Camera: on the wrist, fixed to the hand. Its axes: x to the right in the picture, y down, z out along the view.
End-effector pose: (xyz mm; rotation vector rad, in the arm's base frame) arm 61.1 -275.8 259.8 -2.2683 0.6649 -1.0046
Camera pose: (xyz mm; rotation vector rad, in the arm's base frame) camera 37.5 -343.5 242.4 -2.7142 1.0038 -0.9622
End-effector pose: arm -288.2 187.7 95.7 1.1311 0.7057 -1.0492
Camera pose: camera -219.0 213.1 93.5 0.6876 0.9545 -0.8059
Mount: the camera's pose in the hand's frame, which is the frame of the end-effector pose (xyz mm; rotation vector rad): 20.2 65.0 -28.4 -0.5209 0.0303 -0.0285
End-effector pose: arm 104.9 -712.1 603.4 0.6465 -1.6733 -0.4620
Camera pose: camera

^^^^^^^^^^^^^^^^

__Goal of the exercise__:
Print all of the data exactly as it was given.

__Solution for this problem__:
Camera: on the wrist, fixed to the hand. Its axes: x to the right in the picture, y down, z out along the view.
End-effector pose: (xyz mm; rotation vector rad, in the arm's base frame) arm 61.1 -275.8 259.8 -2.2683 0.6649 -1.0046
Camera pose: (xyz mm; rotation vector rad, in the arm's base frame) camera 37.5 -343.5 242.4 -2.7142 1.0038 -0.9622
End-effector pose: arm -288.2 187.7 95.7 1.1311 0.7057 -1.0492
Camera pose: camera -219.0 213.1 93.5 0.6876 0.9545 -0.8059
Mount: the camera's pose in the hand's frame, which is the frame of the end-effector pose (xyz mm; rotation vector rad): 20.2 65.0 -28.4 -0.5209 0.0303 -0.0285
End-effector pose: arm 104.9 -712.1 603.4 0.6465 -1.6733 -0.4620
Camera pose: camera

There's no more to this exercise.